Start of Block

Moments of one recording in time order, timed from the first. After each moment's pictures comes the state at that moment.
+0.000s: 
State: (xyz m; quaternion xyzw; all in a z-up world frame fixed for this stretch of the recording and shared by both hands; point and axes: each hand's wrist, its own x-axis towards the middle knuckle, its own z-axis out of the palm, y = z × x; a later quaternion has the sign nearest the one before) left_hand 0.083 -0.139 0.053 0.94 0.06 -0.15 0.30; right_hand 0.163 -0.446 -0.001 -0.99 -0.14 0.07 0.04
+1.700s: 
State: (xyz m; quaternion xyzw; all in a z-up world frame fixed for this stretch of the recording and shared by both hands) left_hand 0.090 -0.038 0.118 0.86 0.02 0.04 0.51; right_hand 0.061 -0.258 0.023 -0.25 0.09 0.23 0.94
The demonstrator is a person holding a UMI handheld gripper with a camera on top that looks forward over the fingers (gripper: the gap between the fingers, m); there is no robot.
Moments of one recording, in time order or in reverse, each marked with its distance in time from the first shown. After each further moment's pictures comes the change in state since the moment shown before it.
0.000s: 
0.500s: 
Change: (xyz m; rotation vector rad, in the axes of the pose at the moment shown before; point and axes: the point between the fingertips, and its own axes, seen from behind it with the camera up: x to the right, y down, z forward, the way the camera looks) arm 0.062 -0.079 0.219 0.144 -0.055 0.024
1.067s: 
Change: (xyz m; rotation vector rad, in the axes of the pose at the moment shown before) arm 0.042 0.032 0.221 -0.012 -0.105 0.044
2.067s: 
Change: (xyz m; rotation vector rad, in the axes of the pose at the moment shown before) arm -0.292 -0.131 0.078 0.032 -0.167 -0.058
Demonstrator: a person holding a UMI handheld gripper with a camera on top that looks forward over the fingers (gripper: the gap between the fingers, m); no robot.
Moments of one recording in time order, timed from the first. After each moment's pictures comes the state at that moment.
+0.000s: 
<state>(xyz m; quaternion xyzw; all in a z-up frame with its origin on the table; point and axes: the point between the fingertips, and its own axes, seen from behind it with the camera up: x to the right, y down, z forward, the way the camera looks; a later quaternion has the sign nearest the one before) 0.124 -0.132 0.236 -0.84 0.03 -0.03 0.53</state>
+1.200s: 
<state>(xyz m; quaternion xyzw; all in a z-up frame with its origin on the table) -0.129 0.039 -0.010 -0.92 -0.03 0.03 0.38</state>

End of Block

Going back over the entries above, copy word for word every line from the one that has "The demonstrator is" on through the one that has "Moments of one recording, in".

▶ Worked solution:
The demonstrator is a person holding a UMI handheld gripper with a camera on top that looks forward over the fingers (gripper: the gap between the fingers, m); there is no robot.
Moments of one recording, in time order or in reverse, each marked with its distance in time from the first shown. After each further moment's pictures comes the change in state since the moment shown before it.

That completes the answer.